Ponad 100 osób zostało uwięzionych w Greenway, byłej rezydencji słynnej pisarki Agathy Christie w hrabstwie Devon w Anglii.
Była rezydencja pisarki jest lokalną atrakcją turystyczną. W piątek przebywało tam przeszło 100 osób, kiedy szalejąca za oknami wichura przewróciła jedno ze starych, dużych drzew. Wylądowało ono na drodze dojazdowej do posesji, całkowicie ją blokując.
Turyści w czasie nadprogramowego pobytu nie narzekali na nudę. Raczyli się herbatą w specjalnie przeznaczonym do tego pokoju, przechadzali się po imponującym ogrodzie i grali w krykieta - relacjonowała w rozmowie z lokalną gazetą "Devon Live" jedna z "uwięzionych" Caroline Heaven.

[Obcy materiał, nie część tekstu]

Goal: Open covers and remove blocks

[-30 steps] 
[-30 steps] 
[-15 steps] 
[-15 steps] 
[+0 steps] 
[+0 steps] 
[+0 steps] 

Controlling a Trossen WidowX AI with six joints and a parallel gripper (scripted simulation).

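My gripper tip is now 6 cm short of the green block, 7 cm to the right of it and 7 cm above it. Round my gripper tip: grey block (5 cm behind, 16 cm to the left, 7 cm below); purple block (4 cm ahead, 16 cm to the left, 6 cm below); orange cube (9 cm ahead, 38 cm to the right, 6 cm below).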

Pomimo spokojnej atmosfery na miejscu, internauci nie mogli powstrzymać się od porównań do kultowej powieści Christie "I nie było już nikogo". Książka ta opowiada o dziesięciu nieznajomych, którzy zostają zaproszeni do rezydencji w Devon i giną w tajemniczy sposób. Wkrótce zdają sobie sprawę, że zabójcą jest jeden z nich.
Ostatecznie, po kilku godzinach, służbom udało się usunąć zwalone drzewo i turyści mogli wyjechać z posesji.